What to produce:
A faithful copy is required. Print each line of the data exactly and omit the pictures.

Raw data:
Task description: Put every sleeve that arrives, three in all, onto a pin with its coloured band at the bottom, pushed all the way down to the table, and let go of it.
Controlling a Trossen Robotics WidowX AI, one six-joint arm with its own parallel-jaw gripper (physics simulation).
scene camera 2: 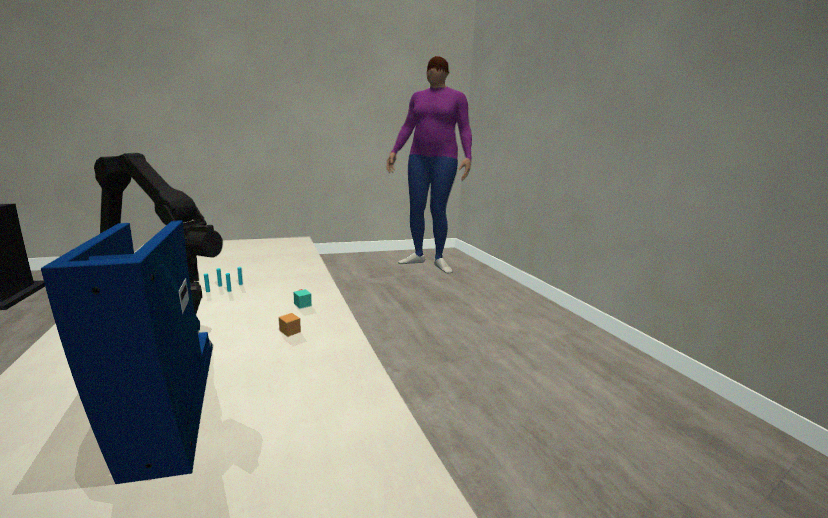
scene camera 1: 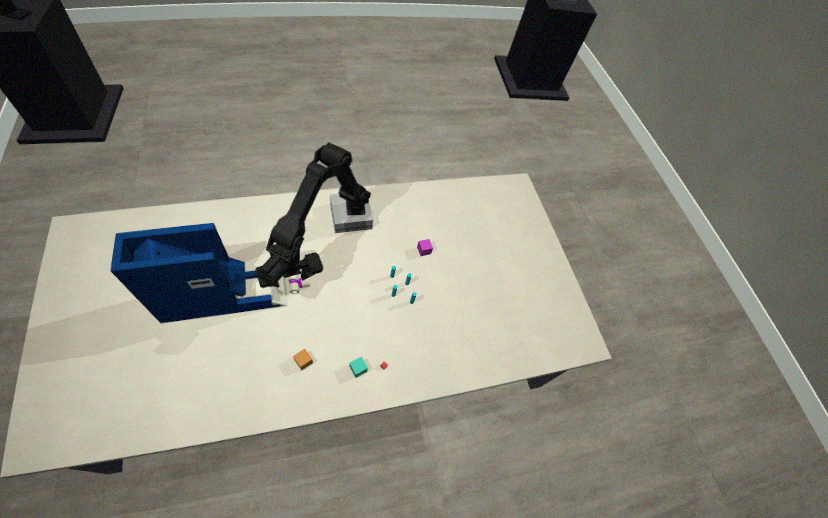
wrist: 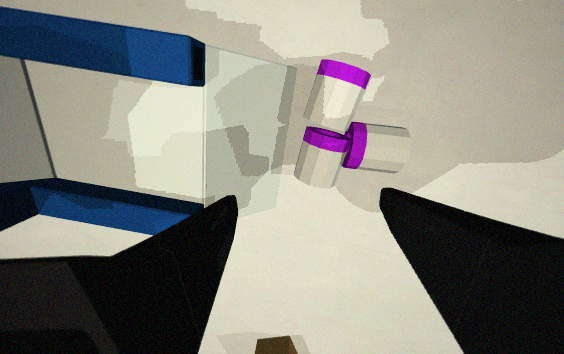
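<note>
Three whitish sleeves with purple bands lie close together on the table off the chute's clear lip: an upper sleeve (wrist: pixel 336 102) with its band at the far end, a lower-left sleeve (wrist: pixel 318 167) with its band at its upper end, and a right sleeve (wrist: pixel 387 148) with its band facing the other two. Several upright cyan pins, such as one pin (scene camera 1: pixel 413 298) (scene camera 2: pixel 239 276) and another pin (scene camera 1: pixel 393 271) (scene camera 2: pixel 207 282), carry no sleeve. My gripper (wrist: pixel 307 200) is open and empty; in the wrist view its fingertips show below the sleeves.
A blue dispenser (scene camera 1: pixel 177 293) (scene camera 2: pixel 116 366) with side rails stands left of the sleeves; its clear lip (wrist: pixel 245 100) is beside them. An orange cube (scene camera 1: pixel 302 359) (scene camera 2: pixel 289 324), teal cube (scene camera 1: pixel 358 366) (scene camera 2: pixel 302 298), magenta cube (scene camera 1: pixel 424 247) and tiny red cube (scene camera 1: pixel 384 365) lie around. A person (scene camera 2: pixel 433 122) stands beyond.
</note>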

Exercise result:
Task description: Put every sleeve that arrives, three in all, onto a pin with its coloured band at the bottom, pushed all the way down to the table, and let go of it.
Controlling a Trossen Robotics WidowX AI, one six-joint arm with its own parallel-jaw gripper (physics simulation).
scene camera 2: 
scene camera 1: 
wrist: 
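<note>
Three whitish sleeves with purple bands lie close together on the table off the chute's clear lip: an upper sleeve (wrist: pixel 336 102) with its band at the far end, a lower-left sleeve (wrist: pixel 318 167) with its band at its upper end, and a right sleeve (wrist: pixel 387 148) with its band facing the other two. Several upright cyan pins, such as one pin (scene camera 1: pixel 413 298) (scene camera 2: pixel 239 276) and another pin (scene camera 1: pixel 393 271) (scene camera 2: pixel 207 282), carry no sleeve. My gripper (wrist: pixel 307 200) is open and empty; in the wrist view its fingertips show below the sleeves.
A blue dispenser (scene camera 1: pixel 177 293) (scene camera 2: pixel 116 366) with side rails stands left of the sleeves; its clear lip (wrist: pixel 245 100) is beside them. An orange cube (scene camera 1: pixel 302 359) (scene camera 2: pixel 289 324), teal cube (scene camera 1: pixel 358 366) (scene camera 2: pixel 302 298), magenta cube (scene camera 1: pixel 424 247) and tiny red cube (scene camera 1: pixel 384 365) lie around. A person (scene camera 2: pixel 433 122) stands beyond.
</note>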

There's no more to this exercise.